THE INPUT →
■ ■ ■ ■ ■ ■ ■

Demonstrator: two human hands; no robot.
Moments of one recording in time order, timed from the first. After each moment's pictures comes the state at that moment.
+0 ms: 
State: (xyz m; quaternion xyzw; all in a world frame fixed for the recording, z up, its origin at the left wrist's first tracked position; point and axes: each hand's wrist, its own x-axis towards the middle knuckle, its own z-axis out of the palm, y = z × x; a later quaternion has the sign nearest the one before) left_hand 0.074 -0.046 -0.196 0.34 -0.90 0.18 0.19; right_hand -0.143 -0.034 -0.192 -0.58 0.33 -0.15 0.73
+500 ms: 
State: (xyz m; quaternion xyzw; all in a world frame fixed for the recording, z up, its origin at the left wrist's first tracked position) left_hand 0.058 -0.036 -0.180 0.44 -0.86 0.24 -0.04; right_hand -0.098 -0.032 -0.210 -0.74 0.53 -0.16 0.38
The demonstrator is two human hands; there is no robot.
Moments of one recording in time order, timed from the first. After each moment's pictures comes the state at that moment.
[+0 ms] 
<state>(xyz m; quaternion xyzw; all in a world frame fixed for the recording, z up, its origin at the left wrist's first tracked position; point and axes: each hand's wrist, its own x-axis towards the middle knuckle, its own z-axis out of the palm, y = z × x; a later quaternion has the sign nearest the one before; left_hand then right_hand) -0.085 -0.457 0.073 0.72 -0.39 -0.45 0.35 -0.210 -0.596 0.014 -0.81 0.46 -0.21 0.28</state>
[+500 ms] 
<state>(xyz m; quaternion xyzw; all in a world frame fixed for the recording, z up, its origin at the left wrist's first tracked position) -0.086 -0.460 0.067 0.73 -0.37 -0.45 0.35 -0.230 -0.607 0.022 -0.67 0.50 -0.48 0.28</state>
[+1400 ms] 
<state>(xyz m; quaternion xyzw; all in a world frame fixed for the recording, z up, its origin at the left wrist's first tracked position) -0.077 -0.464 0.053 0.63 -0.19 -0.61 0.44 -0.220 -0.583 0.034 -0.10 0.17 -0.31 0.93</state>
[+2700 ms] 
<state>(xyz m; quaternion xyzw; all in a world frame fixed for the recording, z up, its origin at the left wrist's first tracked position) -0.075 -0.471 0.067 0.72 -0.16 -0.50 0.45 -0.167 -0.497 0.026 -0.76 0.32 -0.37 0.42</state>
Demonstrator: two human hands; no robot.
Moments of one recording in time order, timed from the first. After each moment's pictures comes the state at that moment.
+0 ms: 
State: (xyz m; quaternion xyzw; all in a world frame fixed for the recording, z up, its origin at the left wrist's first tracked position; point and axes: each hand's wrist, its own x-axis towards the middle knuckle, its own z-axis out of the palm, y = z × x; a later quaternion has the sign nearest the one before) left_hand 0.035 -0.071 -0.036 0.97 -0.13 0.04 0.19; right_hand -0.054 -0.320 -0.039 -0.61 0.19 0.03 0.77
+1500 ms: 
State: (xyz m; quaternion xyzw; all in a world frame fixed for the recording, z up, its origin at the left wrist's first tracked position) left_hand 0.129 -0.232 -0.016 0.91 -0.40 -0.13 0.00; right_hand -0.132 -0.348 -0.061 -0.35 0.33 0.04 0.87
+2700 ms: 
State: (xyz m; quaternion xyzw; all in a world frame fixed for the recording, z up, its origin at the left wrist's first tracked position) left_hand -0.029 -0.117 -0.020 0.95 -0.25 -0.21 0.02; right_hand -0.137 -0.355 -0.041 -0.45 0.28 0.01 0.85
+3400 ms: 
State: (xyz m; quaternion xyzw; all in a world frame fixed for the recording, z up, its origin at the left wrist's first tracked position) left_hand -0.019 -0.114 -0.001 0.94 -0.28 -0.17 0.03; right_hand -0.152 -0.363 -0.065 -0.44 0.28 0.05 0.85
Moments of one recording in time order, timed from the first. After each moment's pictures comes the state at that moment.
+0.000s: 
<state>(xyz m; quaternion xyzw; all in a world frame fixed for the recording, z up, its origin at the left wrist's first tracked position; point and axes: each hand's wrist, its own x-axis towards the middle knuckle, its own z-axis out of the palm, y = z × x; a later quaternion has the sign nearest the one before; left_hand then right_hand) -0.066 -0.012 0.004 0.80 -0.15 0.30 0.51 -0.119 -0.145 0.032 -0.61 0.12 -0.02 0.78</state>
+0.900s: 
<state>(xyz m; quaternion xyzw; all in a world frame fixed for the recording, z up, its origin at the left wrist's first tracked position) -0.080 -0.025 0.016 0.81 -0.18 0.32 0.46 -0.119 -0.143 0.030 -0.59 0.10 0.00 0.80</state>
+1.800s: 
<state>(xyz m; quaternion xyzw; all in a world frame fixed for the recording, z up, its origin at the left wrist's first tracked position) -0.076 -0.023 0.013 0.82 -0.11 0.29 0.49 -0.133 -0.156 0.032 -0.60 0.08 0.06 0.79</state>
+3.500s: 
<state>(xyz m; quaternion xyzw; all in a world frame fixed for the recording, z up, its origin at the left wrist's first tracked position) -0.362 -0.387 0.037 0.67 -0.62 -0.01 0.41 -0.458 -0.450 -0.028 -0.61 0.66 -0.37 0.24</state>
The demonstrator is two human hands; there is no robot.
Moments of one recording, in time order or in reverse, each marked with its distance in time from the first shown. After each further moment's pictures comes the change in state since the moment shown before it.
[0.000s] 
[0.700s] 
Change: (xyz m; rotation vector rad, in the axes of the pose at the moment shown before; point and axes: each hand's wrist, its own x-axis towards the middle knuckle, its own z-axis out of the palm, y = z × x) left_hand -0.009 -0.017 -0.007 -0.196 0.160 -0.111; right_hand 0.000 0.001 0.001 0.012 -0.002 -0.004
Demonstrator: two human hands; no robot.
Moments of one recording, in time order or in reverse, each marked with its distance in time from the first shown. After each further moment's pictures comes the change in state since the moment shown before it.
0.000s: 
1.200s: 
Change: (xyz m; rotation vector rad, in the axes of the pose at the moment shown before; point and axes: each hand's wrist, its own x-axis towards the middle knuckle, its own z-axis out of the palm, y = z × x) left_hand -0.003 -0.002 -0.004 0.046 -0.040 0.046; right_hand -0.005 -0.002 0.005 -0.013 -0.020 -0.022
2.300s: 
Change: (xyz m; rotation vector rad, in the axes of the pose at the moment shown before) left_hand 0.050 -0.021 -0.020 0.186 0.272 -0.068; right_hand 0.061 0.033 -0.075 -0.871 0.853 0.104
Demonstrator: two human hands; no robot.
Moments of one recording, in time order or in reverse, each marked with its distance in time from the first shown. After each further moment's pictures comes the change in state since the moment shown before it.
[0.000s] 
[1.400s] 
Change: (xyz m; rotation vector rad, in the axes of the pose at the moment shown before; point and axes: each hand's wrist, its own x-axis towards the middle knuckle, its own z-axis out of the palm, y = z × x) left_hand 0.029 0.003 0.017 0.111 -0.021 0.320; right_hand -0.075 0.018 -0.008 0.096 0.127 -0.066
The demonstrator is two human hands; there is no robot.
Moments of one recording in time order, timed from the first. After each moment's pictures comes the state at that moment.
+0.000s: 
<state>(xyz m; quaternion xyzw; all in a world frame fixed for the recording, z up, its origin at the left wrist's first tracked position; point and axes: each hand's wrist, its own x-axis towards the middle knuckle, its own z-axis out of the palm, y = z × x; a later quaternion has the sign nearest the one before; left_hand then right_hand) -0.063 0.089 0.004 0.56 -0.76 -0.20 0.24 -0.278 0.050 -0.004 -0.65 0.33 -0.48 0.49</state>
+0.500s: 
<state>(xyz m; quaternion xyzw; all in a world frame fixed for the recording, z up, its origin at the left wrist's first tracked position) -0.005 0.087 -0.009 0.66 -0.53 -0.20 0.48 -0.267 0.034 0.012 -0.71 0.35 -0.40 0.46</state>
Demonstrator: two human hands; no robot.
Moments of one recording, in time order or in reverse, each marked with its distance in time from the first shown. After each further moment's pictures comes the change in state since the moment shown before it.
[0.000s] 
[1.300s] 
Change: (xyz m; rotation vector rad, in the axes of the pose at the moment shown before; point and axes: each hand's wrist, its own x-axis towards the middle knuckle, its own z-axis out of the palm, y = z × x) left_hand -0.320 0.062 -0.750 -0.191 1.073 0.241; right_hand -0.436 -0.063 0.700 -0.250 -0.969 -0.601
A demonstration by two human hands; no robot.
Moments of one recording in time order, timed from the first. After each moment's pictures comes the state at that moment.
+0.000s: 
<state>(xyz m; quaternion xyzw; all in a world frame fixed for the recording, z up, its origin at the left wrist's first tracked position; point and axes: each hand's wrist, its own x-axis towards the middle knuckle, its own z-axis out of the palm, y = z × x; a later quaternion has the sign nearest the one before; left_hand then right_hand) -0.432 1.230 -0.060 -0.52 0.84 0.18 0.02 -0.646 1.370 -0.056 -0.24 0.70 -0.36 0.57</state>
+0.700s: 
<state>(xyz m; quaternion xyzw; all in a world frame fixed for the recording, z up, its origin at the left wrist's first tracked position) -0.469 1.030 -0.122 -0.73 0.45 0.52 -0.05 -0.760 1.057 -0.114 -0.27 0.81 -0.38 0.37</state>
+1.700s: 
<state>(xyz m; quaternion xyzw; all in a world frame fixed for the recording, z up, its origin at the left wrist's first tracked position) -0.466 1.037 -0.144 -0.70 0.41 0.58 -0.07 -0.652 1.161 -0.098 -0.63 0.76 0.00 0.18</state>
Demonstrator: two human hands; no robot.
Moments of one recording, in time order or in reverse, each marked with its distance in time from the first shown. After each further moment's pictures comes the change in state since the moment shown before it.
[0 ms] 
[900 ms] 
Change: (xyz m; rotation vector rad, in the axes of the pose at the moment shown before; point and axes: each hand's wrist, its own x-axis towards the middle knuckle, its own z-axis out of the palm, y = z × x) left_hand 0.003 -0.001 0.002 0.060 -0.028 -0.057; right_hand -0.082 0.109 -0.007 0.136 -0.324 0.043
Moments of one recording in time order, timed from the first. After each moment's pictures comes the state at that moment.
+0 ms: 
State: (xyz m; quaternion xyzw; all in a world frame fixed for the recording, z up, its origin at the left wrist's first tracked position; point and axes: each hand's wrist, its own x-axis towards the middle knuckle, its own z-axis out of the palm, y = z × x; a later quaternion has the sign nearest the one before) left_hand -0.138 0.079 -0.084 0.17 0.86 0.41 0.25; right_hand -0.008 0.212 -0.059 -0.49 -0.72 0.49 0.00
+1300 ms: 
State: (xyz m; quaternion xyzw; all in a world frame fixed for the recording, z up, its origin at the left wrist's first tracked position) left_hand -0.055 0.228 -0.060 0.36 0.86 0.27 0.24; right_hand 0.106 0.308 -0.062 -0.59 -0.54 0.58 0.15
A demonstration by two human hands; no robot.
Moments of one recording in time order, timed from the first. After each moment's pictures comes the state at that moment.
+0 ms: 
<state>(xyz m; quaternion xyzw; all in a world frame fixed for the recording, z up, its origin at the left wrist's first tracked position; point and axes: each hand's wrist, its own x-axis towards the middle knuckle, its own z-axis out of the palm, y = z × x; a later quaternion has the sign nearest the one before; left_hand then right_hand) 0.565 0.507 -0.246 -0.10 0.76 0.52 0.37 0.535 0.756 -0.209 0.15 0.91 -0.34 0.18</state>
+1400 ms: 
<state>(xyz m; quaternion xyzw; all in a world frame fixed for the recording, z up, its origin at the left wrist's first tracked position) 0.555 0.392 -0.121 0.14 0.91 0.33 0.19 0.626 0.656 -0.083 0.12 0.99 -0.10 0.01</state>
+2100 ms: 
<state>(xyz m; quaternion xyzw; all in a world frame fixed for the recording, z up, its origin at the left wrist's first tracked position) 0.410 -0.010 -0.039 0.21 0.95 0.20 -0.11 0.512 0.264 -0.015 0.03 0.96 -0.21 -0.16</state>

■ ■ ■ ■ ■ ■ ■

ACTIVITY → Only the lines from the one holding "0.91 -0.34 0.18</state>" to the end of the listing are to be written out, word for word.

ANSWER SECTION →
<state>(xyz m; quaternion xyzw; all in a world frame fixed for the recording, z up, its origin at the left wrist's first tracked position; point and axes: each hand's wrist, its own x-axis towards the middle knuckle, its own z-axis out of the palm, y = z × x; a later quaternion has the sign nearest the one before; left_hand then right_hand) 0.565 0.507 -0.246 -0.10 0.76 0.52 0.37 0.535 0.756 -0.209 0.15 0.91 -0.34 0.18</state>
+1400 ms: 
<state>(xyz m; quaternion xyzw; all in a world frame fixed for the recording, z up, its origin at the left wrist's first tracked position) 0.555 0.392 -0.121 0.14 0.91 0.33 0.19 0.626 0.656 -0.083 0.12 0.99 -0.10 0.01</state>
+2100 ms: 
<state>(xyz m; quaternion xyzw; all in a world frame fixed for the recording, z up, its origin at the left wrist's first tracked position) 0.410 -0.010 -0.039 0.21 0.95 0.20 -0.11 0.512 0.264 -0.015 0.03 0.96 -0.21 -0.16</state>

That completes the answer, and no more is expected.